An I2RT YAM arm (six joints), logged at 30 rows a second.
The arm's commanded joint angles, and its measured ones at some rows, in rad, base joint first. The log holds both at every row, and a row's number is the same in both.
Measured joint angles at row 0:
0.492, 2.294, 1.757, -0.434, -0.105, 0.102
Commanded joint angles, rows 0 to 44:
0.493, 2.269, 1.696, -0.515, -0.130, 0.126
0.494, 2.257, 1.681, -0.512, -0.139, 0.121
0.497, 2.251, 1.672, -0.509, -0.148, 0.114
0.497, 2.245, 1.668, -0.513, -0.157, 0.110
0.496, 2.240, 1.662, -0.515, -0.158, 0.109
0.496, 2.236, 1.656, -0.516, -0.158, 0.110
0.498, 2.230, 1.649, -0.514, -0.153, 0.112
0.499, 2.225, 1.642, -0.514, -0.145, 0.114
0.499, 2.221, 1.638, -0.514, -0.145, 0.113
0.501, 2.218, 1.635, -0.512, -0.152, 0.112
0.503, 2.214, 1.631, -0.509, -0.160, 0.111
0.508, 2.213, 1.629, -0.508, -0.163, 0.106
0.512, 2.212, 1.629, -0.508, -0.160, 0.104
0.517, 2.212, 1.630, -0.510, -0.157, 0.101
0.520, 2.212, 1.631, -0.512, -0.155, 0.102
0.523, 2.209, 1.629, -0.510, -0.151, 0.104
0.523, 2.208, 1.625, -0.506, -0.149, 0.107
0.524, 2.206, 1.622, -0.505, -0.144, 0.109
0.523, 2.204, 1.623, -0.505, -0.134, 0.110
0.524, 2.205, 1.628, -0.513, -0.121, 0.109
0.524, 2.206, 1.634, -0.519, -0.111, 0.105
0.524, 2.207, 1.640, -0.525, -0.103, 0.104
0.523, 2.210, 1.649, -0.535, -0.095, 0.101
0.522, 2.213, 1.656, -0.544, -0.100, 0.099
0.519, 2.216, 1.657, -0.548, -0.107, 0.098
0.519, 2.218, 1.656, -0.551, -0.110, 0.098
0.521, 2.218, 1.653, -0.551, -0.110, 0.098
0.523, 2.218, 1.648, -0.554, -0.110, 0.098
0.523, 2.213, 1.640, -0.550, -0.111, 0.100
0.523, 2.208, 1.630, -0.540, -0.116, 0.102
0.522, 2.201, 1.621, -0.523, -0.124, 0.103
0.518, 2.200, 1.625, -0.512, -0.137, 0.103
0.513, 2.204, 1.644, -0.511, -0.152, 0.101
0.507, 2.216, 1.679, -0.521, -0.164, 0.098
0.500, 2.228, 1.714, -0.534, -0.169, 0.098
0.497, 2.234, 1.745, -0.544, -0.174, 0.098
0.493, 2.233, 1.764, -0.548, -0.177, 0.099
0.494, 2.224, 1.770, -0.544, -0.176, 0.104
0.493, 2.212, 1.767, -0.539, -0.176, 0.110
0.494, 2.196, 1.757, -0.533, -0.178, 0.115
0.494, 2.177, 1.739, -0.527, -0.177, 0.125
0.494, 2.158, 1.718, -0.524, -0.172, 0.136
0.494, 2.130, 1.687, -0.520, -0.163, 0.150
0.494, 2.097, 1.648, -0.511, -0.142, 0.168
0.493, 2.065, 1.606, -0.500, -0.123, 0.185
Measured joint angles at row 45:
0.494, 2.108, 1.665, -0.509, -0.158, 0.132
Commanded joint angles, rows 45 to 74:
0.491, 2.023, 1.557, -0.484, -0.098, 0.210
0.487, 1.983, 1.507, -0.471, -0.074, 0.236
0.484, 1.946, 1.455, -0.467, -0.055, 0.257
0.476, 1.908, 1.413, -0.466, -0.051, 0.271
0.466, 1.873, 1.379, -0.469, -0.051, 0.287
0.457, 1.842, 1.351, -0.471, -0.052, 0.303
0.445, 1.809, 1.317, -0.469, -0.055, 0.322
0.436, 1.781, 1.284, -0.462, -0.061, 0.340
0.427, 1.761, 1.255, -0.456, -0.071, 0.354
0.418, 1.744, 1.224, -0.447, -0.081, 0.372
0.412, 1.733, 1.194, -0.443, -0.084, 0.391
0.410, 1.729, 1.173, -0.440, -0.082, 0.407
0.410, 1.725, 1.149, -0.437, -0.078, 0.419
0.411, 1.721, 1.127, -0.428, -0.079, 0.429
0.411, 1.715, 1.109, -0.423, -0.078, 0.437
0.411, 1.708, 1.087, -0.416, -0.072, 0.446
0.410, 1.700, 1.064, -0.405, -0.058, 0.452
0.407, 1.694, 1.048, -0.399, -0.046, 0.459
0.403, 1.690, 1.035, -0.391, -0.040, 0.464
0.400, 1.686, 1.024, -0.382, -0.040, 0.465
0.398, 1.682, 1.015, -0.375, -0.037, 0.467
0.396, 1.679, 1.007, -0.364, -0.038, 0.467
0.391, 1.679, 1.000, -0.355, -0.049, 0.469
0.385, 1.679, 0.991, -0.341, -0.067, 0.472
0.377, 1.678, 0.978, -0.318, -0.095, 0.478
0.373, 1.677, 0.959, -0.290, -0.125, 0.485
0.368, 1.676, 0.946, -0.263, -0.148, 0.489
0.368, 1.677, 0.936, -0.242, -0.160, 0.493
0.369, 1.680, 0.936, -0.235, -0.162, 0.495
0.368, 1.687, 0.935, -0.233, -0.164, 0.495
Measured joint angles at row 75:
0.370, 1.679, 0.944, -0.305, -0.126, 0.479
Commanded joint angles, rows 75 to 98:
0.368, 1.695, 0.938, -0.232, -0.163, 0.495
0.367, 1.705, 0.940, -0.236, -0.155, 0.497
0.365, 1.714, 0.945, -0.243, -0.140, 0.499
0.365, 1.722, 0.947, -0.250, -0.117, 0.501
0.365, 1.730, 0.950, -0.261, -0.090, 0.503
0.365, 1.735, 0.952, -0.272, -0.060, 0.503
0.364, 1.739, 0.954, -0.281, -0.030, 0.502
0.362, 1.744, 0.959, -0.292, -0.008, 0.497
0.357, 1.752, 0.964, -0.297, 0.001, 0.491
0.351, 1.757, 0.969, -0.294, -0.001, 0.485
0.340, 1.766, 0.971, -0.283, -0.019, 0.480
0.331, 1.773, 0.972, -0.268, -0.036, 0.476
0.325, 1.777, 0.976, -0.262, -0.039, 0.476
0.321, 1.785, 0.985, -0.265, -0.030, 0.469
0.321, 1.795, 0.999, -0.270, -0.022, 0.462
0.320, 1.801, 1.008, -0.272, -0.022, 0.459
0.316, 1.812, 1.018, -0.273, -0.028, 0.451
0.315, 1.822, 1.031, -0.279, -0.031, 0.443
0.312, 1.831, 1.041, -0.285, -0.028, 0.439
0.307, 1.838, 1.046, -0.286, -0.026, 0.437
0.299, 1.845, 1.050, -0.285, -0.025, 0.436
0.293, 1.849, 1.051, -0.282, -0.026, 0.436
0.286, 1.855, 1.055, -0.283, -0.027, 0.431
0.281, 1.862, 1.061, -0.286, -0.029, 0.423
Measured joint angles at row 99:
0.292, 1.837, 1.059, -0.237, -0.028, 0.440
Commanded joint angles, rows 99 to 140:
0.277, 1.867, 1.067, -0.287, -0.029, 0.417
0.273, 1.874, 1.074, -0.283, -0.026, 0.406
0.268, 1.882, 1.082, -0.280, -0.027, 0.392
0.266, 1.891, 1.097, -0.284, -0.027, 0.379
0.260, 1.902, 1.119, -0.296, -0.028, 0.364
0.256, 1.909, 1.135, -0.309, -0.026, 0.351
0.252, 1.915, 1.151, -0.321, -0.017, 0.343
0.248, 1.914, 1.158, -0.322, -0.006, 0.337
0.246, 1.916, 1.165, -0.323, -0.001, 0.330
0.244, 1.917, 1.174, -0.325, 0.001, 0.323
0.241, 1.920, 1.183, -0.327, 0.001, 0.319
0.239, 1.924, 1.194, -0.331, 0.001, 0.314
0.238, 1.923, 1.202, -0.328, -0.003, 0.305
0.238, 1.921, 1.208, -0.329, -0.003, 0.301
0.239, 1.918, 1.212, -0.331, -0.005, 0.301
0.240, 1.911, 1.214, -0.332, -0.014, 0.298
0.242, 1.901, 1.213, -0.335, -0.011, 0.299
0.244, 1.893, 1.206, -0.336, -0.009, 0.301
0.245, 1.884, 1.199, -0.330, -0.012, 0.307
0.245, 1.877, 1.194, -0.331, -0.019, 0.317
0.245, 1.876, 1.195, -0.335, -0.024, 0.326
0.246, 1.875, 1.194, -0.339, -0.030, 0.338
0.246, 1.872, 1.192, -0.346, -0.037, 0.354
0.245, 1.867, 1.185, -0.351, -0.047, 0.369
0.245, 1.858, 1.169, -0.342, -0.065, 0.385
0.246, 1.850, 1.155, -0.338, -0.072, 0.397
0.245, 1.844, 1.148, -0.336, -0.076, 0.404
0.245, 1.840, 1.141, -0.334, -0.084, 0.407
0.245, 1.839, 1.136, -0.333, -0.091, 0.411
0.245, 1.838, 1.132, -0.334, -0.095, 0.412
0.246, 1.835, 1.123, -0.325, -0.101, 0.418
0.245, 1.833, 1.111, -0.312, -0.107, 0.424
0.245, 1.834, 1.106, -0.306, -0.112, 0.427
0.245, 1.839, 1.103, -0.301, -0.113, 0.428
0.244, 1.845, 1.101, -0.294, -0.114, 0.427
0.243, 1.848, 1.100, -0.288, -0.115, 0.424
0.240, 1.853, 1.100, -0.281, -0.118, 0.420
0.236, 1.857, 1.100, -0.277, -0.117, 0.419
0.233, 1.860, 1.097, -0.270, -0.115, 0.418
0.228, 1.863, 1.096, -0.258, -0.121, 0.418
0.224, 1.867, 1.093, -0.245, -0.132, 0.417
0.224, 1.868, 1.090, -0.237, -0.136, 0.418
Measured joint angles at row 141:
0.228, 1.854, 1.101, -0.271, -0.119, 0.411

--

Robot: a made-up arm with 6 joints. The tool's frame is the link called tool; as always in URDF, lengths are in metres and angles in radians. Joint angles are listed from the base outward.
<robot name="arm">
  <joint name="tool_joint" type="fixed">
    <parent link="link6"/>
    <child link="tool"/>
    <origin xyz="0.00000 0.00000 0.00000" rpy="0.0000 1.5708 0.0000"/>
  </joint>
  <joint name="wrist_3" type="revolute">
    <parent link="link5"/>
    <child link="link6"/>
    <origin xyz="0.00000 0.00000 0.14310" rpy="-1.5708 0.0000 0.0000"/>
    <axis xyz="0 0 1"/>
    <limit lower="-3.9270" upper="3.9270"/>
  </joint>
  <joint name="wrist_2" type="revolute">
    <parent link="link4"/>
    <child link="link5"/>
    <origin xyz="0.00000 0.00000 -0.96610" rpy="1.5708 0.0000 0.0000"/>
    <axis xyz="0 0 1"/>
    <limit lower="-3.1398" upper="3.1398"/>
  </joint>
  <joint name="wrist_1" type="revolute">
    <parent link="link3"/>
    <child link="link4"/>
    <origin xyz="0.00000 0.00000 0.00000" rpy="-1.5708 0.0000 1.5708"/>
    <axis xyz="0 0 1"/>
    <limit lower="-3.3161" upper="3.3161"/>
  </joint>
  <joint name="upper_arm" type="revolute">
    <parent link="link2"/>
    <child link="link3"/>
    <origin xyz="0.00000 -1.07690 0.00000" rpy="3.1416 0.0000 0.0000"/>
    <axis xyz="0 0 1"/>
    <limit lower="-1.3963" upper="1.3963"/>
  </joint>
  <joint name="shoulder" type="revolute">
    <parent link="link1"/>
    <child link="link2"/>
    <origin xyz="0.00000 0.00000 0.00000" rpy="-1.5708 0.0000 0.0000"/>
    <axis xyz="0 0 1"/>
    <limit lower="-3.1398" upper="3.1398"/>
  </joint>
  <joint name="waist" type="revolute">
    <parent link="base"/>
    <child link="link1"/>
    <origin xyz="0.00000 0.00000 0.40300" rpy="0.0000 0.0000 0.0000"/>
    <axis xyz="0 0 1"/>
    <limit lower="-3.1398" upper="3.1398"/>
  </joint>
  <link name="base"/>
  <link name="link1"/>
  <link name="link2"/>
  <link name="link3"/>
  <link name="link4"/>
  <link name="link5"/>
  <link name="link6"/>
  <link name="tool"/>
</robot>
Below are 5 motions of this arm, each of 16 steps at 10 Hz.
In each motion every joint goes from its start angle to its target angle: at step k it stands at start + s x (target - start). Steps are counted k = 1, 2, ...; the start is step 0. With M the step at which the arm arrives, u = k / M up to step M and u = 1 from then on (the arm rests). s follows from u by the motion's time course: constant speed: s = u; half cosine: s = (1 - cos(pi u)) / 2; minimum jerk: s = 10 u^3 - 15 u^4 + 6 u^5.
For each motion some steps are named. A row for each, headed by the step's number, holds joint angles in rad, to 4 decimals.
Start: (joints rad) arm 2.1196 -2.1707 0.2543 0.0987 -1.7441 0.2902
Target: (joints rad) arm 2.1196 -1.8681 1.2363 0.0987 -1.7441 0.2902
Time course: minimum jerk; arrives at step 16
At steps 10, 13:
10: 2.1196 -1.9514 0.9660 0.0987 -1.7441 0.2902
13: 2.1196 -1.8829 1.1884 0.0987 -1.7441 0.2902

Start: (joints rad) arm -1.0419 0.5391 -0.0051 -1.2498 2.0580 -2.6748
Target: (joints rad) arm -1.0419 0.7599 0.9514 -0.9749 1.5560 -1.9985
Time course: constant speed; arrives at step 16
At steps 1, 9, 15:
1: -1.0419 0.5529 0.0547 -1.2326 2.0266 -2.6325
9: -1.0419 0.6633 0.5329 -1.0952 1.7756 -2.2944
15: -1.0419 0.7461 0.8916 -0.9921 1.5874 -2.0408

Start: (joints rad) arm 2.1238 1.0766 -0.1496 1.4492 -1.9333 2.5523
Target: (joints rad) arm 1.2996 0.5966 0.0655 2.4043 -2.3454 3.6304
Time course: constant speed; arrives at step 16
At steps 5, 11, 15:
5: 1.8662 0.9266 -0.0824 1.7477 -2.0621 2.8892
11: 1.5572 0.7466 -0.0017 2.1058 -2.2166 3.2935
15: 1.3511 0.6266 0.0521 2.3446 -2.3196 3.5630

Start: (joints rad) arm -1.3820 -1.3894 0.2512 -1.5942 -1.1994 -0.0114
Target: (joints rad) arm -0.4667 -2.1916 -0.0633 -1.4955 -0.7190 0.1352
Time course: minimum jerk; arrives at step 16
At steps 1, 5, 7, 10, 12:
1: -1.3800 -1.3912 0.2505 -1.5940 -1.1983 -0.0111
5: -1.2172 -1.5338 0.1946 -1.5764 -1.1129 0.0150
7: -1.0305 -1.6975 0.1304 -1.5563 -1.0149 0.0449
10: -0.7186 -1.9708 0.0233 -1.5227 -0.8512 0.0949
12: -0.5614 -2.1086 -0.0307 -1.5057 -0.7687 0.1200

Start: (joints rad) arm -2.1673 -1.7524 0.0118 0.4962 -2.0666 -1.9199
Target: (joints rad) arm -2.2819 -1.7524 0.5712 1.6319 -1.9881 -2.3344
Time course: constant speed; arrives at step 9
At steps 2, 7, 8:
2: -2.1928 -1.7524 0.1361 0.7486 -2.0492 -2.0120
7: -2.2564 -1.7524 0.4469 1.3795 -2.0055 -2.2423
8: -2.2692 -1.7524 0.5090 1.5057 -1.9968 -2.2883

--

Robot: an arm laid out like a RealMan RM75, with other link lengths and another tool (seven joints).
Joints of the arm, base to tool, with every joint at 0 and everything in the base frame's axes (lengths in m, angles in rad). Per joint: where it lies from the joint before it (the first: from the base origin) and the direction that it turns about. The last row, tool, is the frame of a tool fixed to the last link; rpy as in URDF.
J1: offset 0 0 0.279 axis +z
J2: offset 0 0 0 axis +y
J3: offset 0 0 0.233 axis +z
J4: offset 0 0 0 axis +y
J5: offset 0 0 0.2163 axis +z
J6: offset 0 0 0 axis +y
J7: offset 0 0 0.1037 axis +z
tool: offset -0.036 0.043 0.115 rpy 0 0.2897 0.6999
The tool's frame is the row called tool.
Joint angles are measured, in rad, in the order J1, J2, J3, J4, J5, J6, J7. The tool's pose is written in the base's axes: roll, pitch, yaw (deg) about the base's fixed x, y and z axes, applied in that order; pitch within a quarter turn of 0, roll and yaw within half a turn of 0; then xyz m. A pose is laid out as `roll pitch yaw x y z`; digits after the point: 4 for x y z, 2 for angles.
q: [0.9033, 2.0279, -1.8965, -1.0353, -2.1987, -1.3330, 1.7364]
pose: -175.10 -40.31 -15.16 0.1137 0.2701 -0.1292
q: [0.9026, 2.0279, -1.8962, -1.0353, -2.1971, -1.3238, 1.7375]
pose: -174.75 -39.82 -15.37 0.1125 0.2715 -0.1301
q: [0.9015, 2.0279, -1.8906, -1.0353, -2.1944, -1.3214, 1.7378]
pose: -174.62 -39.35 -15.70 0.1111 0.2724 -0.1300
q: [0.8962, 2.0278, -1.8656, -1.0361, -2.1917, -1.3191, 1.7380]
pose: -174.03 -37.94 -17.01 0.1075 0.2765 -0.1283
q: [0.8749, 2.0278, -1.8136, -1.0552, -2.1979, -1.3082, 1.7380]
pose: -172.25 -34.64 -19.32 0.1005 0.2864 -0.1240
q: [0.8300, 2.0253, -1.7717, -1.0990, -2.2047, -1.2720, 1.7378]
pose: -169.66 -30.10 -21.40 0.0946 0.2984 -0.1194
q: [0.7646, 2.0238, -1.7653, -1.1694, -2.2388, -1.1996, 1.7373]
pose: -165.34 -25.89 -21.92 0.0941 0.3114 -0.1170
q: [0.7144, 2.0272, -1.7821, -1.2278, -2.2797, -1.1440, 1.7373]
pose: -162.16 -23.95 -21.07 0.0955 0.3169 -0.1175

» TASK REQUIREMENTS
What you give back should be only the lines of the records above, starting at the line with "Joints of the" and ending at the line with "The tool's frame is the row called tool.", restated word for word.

» ANSWER TO THIS PROBLEM
Joints of the arm, base to tool, with every joint at 0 and everything in the base frame's axes (lengths in m, angles in rad). Per joint: where it lies from the joint before it (the first: from the base origin) and the direction that it turns about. The last row, tool, is the frame of a tool fixed to the last link; rpy as in URDF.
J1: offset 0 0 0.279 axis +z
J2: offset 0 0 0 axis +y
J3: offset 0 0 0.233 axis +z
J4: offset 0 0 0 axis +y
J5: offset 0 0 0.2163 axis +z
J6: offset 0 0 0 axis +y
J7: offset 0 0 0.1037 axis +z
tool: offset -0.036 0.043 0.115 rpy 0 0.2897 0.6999
The tool's frame is the row called tool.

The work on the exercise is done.